### Try it
Give the listing again in full and exactly, apart from its pictures.

### Data excerpt
□ □ □ □
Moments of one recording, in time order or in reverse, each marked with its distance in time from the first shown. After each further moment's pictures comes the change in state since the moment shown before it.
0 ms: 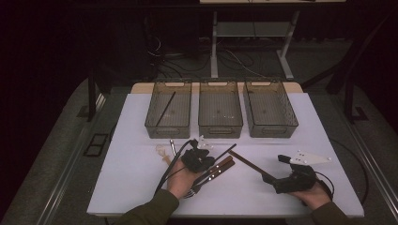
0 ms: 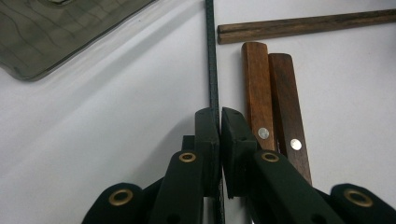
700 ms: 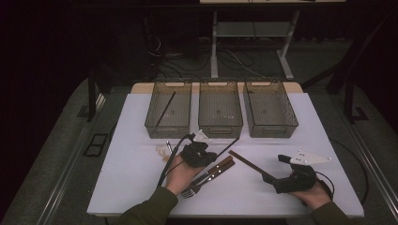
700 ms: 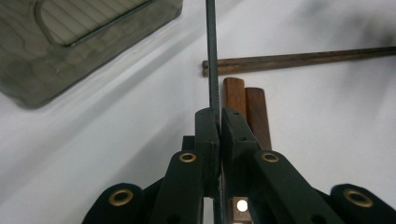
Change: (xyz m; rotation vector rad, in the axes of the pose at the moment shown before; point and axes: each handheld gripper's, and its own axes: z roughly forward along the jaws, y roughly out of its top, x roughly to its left) left arm 0.005 0.015 -0.016 -0.046 -0.084 -0.043; right arm 0.000 0.000 0.000 -0.003 0.002 -0.005
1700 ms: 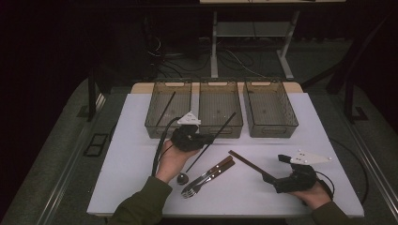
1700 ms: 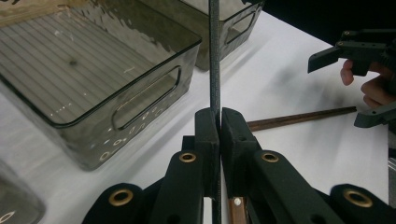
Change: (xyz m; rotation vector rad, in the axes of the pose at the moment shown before) left arm 0.020 0.031 -0.046 -0.179 -0.046 -0.012; right arm 0.000 0.000 0.000 0.004 0.002 0.010
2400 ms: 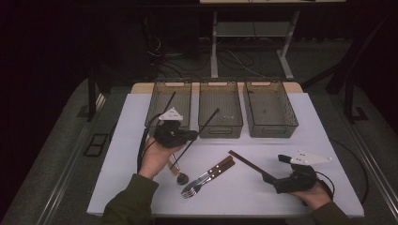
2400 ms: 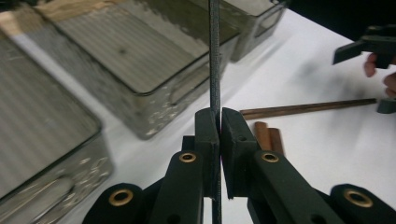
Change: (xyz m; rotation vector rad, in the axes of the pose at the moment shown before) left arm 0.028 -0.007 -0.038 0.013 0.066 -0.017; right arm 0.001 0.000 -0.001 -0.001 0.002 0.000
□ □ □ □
### Your response
Moments of one recording, in time order or in reverse, each marked with its distance in time from the first shown. After each further moment's pictures comes the change in state since the moment shown before it.
0 ms: 
0 ms: 
700 ms: 
700 ms: 
Change: (xyz m; rotation vector rad, in the axes of the pose at the moment shown before; point and axes: each handheld gripper's, and its own axes: z roughly forward along the jaws, y roughly out of its top, x roughly to its left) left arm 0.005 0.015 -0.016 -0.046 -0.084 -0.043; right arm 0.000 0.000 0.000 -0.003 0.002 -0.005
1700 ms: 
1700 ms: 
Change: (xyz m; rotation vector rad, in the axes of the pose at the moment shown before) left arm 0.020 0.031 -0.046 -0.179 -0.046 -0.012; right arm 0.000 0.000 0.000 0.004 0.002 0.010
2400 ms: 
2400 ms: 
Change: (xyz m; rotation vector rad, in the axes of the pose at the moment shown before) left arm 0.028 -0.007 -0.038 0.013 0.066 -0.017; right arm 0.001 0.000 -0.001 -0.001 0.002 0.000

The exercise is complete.